■ **Assigned task**
Whenever a line of the entries below holds the string "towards", copy that line and return it.

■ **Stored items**
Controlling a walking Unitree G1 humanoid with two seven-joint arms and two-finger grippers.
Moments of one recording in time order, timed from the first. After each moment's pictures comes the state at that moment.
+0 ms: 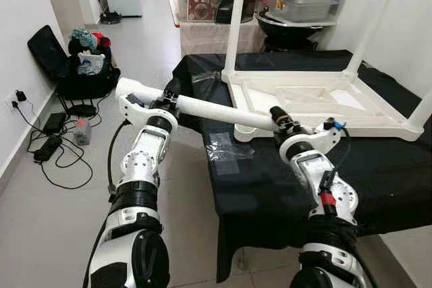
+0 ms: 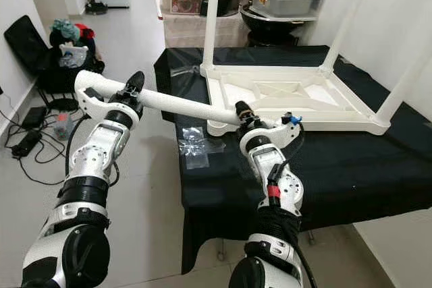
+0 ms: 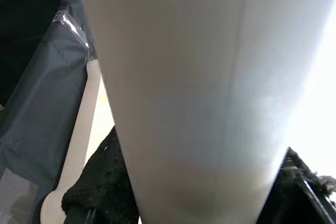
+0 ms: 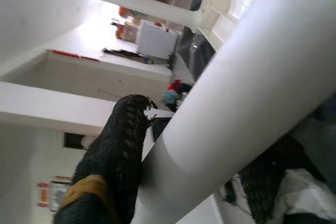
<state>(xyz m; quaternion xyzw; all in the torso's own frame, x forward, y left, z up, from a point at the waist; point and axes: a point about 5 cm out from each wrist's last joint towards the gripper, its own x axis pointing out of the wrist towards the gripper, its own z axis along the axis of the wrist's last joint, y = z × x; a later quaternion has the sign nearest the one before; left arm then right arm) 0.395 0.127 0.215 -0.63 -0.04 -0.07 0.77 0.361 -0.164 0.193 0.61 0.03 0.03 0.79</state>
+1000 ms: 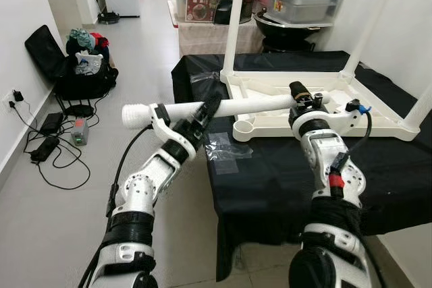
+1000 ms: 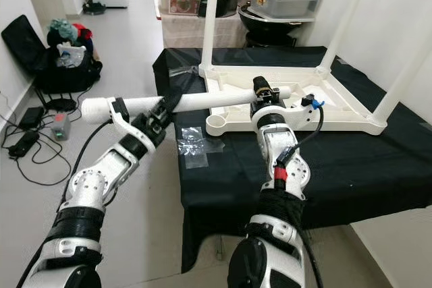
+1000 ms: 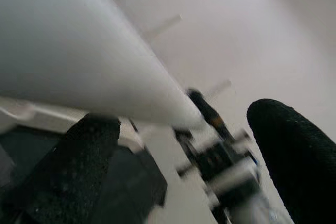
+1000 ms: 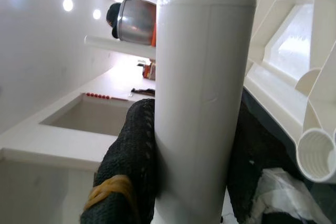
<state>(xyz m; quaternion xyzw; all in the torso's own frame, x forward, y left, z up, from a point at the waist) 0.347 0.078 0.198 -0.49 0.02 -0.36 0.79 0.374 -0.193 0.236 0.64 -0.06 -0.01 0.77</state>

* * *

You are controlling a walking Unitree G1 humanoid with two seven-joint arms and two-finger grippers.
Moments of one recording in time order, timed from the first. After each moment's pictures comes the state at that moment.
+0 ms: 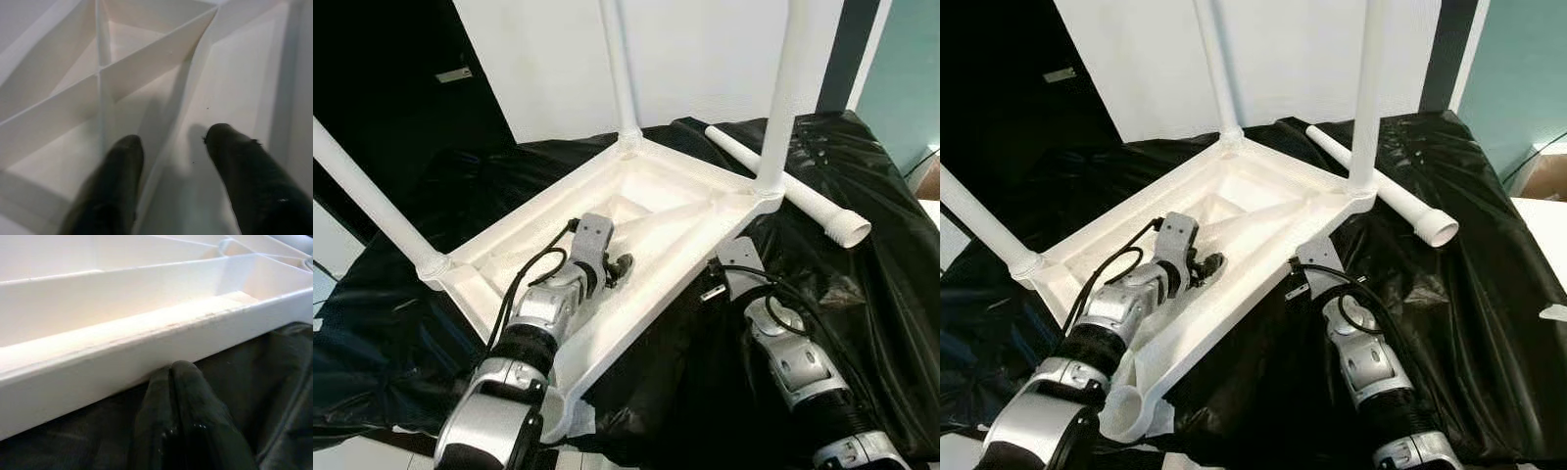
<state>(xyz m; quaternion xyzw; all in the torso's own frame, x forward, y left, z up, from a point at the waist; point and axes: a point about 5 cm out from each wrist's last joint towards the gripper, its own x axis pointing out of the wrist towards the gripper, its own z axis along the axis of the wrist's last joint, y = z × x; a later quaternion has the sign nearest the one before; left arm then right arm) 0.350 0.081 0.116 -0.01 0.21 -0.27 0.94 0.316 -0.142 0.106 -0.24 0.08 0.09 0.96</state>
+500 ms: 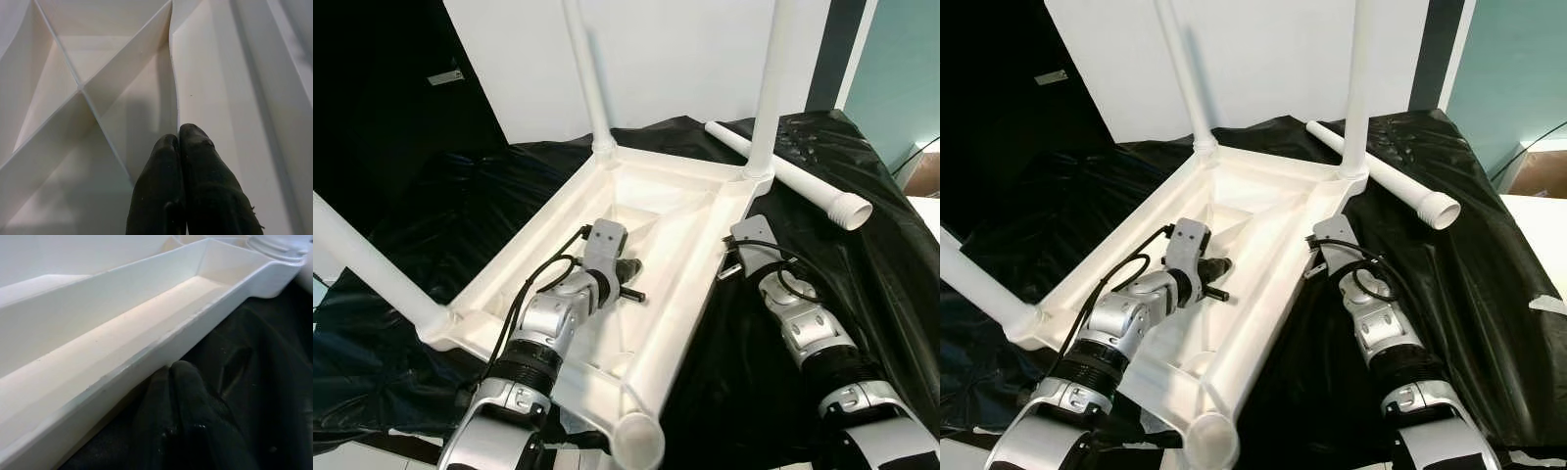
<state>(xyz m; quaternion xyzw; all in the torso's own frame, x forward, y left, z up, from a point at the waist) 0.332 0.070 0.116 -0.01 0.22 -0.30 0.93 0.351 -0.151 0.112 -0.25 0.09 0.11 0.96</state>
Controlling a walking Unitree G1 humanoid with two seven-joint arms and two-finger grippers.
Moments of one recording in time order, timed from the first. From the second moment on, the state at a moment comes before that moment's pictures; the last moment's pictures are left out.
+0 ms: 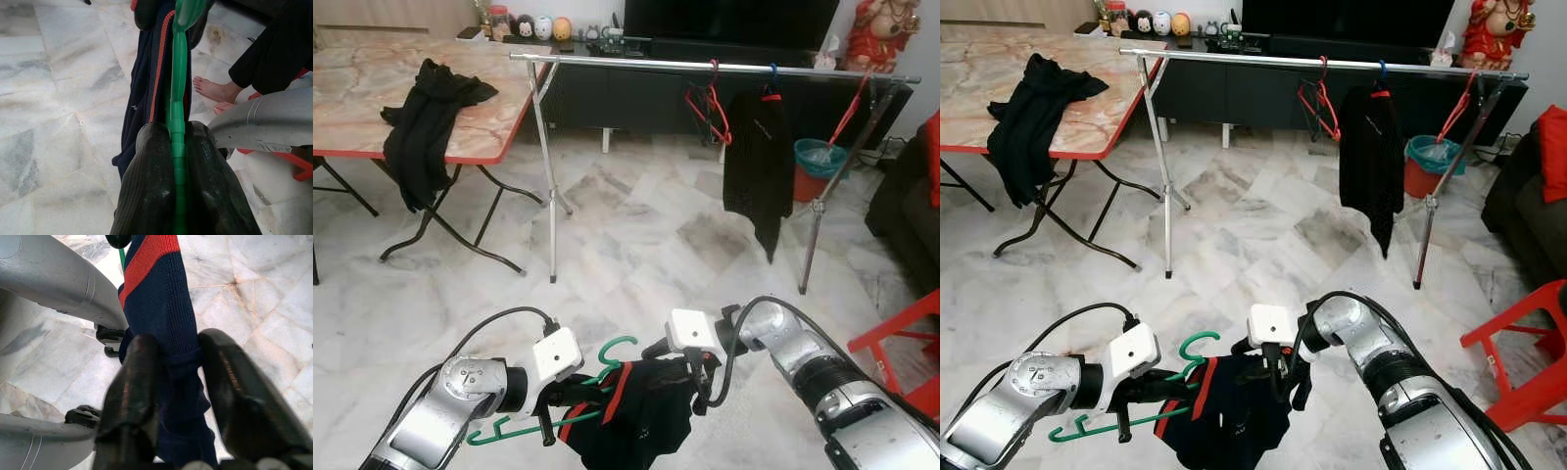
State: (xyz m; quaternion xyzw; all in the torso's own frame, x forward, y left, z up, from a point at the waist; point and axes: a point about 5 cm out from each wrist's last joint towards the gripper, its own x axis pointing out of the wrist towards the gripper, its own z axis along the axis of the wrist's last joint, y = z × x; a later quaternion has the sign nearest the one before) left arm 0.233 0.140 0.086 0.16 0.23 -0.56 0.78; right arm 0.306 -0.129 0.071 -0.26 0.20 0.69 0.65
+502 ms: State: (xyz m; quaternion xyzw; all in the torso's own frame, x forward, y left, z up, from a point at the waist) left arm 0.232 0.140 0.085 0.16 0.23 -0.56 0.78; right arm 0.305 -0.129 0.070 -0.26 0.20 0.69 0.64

■ **Answer to the problem**
<state>(xyz m; quaternion xyzw; all in the torso's own frame, x forward, y left, z up, from a point at the waist; point and axes: a point about 5 cm out from each wrist's last joint towards the gripper, its own x axis pointing out of the wrist towards the gripper, its own z axis along the axis of the wrist's last joint, y = z × x; a later quaternion has the sign nearest the one before; left arm then right arm) 0.395 0.127 0.215 -0.63 -0.04 -0.07 0.77 0.361 -0.164 0.193 0.61 0.03 0.03 0.79</state>
<state>(xyz m; quaternion xyzw; all in the torso's own frame, x forward, y left, z up, from a point at the waist; point and axes: a point about 5 cm out from each wrist's last joint towards the gripper, its own x axis pointing out of the wrist towards the gripper, its own z axis along the axis of the wrist's last joint, y = z × x; a later quaternion has the sign nearest the one before; left arm then right arm) 0.350 0.081 0.116 -0.01 0.21 -0.27 0.94 0.316 -0.142 0.106 -0.24 0.08 0.09 0.96</state>
State: (xyz m; quaternion xyzw; all in the torso's own frame, x forward, y left, z up, from a point at the waist; point and axes: a point about 5 cm out from each wrist's last joint towards the gripper, its own x axis pointing out of the wrist towards the gripper, its own z axis along the axis of the wrist's last joint, y = z × x; a later quaternion has the sign nearest the one before) left arm 0.233 0.140 0.086 0.16 0.23 -0.56 0.78; right arm 0.306 -0.129 0.071 -0.26 0.20 0.69 0.65

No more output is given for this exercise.